Applying for Success: Pregnancy Medicaid
➝ Here is a great place to start when it comes to understanding Pregnancy Medicaid!
➝ You'll learn where to start applying, your eligibility, and all the steps that follow.
➝ Stay up-to-date with us as we continue to watch for Medicaid updates!
As soon as you find out you are pregnant, you can apply to see if you are eligible for Medicaid to help cover your costs even the ones not related to your pregnancy. Costs like provider visits, prescription medicines, labor & delivery, and inpatient and outpatient hospital services are covered!
To help you with the application process, we have put together some resources for you throughout this blog post. Here are the departments you’ll be going through based on which stage of the application process you are on.
The Division of Family and Children’s Services (DFCS) handles Medicaid applications. They will be your go-to for application related questions or concerns. Their customer contact number is (877) 423-4746.
Once approved, Care Management Organizations (CMOs) like Amerigroup, CareSource, Peach State, and WellCare will be your source for all things Pregnancy Medicaid related like network providers, coverage and much more.
Am I Eligible?
Over 50% of Georgia’s pregnancies and births are covered by Medicaid. You must be pregnant, meet income requirements, and be a U.S. citizen or meet certain immigration status requirements.
The income requirements change depending on how many people are in your household. For Medicaid purposes, the baby in your tummy is counted as a member of your household. You can see all the income eligibility limits for 2020 below:
How Can I Apply?
You can apply for Medicaid by visiting www.gateway.ga.gov. Follow these steps:
Choose the option to “Apply for Benefits.”
Create an account with Gateway (share email for notices and updates).
Select programs you would like to apply for like Pregnancy Medicaid and SNAP (food stamps).
Start the program application and fill it out honestly and to the best of your ability!
You can also print out the application here. The Spanish application is here. These can be mailed or dropped off at a local DFCS location.
Quick Tips for Applying:
DFCS should accommodate you if you need an application in another language, need an interpreter for future interviews, or any other requests to complete the application process.
You can list someone as your authorized representative during the application. This should be someone you trust with your most personal information.

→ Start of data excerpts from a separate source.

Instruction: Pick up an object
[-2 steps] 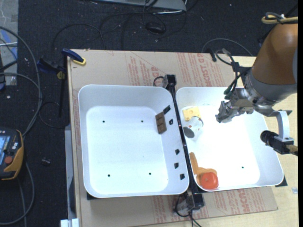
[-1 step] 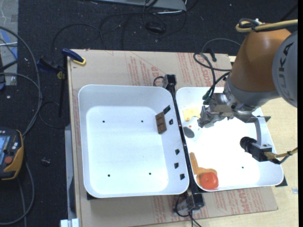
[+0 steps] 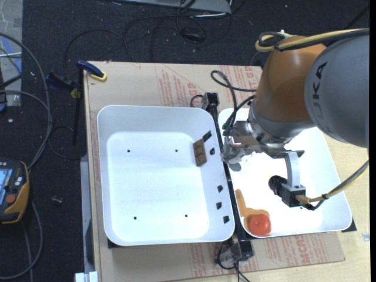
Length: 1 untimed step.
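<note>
Over the right bin (image 3: 335, 219), near its left wall, hangs the gripper (image 3: 234, 157); the bulky wrist hides its tips, so open or closed I cannot tell. Nothing lifted yet: grasp and raise both remain. Likeliest target, an orange-red object (image 3: 256, 219), round glossy head on a paler stub, possibly plastic, lies near the front corner. Left bin (image 3: 111, 216): smooth white plastic, one small brown block (image 3: 200, 152) by its right wall.

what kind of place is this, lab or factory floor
Most likely a robotics lab test bench: a KUKA arm over two white bins, loose cables across dark carpet, and a clamp at the board's corner.
</note>
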Tool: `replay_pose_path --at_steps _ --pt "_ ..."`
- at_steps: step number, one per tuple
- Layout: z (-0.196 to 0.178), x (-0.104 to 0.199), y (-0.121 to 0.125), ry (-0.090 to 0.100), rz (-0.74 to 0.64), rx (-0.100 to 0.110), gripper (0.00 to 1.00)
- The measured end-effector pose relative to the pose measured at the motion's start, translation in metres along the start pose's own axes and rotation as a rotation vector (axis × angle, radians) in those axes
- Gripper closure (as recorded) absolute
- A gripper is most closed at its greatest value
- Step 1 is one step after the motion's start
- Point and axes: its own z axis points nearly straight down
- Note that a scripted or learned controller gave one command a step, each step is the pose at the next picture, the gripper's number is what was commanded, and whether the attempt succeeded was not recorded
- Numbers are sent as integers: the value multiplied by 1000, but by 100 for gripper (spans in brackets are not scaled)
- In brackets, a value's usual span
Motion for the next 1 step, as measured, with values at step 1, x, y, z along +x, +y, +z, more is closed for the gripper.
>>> replay_pose_path --at_steps 1 --pt "10 51 2 0 1 -1 100"
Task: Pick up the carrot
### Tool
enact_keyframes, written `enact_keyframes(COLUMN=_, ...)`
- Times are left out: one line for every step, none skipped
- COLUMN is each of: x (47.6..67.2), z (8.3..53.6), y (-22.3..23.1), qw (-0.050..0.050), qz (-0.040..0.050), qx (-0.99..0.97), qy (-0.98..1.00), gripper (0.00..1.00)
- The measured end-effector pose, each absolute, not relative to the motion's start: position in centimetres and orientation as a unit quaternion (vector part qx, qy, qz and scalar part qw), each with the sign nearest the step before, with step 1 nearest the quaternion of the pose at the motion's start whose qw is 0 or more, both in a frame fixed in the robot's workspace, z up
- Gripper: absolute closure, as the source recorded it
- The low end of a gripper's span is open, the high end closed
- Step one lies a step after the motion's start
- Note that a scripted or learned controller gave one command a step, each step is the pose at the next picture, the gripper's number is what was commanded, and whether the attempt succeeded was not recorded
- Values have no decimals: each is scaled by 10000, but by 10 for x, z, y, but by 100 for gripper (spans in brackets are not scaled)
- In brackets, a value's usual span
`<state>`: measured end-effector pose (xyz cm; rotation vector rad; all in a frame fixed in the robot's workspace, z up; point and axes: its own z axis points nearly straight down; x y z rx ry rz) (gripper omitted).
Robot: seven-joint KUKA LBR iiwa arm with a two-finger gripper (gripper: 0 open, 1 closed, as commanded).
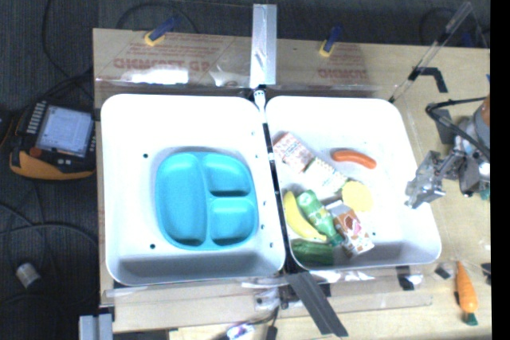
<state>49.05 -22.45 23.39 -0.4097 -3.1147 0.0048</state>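
Note:
A smooth orange-red carrot (353, 158) lies flat in the right bin (398, 127), toward its back, with bare white floor around it. My gripper (420, 189) hangs over the bin's right rim, to the right of the carrot and a little nearer the front, apart from it. Nothing shows between the fingers. A second orange piece with a green tip (466, 295) lies on the bench outside the bin at the front right.
Packed in the right bin's front left are small cartons (292, 149), a yellow fruit (358, 196), a banana (296, 217), a green bottle (314, 208) and a dark green vegetable (312, 252). The left bin (127, 123) holds a blue divided tray (205, 199).

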Motion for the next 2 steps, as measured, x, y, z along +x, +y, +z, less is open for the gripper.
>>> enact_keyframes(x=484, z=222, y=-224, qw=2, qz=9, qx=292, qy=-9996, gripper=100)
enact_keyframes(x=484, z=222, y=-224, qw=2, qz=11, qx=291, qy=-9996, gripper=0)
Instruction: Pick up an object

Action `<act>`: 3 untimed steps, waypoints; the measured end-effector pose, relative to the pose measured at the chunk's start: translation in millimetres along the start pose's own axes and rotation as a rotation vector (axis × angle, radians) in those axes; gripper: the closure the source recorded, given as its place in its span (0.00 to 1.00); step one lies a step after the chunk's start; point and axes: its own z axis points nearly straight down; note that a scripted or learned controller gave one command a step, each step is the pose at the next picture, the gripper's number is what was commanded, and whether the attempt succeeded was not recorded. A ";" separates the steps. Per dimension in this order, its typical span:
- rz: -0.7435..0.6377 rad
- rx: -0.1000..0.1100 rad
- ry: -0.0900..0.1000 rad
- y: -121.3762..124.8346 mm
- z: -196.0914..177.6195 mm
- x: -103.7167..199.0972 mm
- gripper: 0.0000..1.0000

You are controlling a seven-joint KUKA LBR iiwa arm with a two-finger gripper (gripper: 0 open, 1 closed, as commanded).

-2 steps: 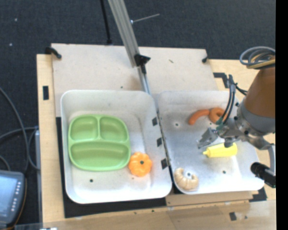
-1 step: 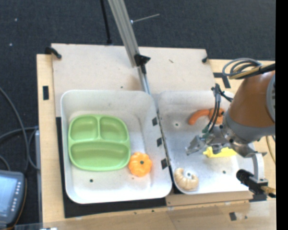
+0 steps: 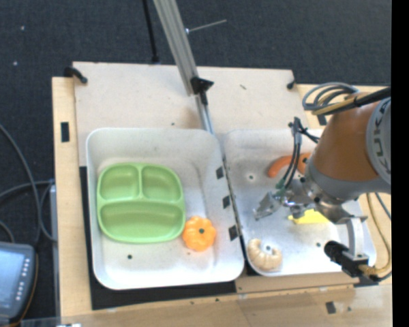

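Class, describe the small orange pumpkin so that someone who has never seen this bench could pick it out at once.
Start at the left white bin, the one holding the green divided tray. Just off that tray's lower right corner, on the bin floor, sits the small orange pumpkin. It is round, ribbed and bright orange with a dark stem spot, unlike the flat green tray beside it and the pale beige object in the right bin.

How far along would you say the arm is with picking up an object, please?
Nothing looks lifted yet. The tool hangs low in the right bin, with nothing visibly between its fingers. The orange item, yellow item and pale round item all lie there, so grasping and lifting remain.
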 end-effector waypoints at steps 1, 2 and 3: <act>0.008 0.003 -0.003 1.5 44.6 -27.5 0.00; -0.006 -0.004 0.002 1.0 -1.9 69.4 0.00; -0.005 0.000 0.002 35.9 0.6 158.1 0.00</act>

DFCS will not report any information you share with them about members of your household who are not applying for benefits, regardless of immigration status.
The more information you give, the better for you and the process.
Remember the time and date you submitted your application. If you can, take a picture of the web-page showing you submitted the application.
If you receive pregnancy care through your county health department or another qualified provider or hospital, you may be eligible for Presumptive Eligibility. You should ask your provider if they are qualified to determine Medicaid Eligibility.
What Should I Expect Once I’ve Applied?
After you submit your application, a caseworker from DFCS may contact you to conduct a required phone interview. Afterwards, the caseworker may request additional verifying information such as pay-stubs or proof of residency. You can scan or take a picture of these and upload them to your Gateway account.
Keep tabs on whom you spoke to, the date and time of the conversation, note documents you’ve submitted, and take pictures of the web-page where you submitted your documents.
DFCS must make a decision about your Pregnancy Medicaid application within 10 days of your submission. If you do not hear back within 10 days or you are denied when you think you are eligible, call the resource below.
In Fulton, DeKalb, Gwinnett, Cobb, and Clayton, call Atlanta Legal Aid at 404-524-5811 or visit www.atlantalegalaid.org
In all 154 additional counties, call Georgia Legal Services Program at 833-GLSPLAW (457-7529) or visit www.glsp.org
What Should I Expect Once I’ve Been Approved?
Once your Pregnancy Medicaid application is approved, you’ll be contacted to choose a CMO. Keep these things in mind before choosing a CMO.
CMOs all provide the same core benefits but offer different incentives and have different provider networks.
If you already have a provider, you can call that provider to check if they are in the CMO’s network.
Call the providers listed as in-network for each CMO and make sure they are accepting new patients.
Call each CMO and see which one is the easiest to reach in case you have future questions or concerns.
You can start using your Medicaid benefits right after you are approved!
What Happens After I Give Birth?
After you give birth, your baby will automatically be eligible for Newborn Medicaid. Newborn Medicaid lasts until your baby turns 1. At that time, you will have to renew your baby’s Medicaid on your Gateway account. Your Pregnancy Medicaid will last until 60 days after you give birth. However, it may last longer due to the COVID-19 pandemic (see below).
Note:
During the Public Health Emergency declared due to the COVID-19 Pandemic, your Medicaid cannot be terminated. You should not be terminated from Medicaid, even if it has been over 60 days since you gave birth. If you or your child’s Medicaid is terminated during the Public Health Emergency, call your civil legal aid office mentioned in the blog post.
Note:
You may have heard on the news that Medicaid was extended for women up to 6 months postpartum. While the legislature has passed a bill that says the state intends to extend Medicaid for women up to 6 months postpartum, Georgia must still receive approval from the federal government. At this time, the federal government has not issued that approval.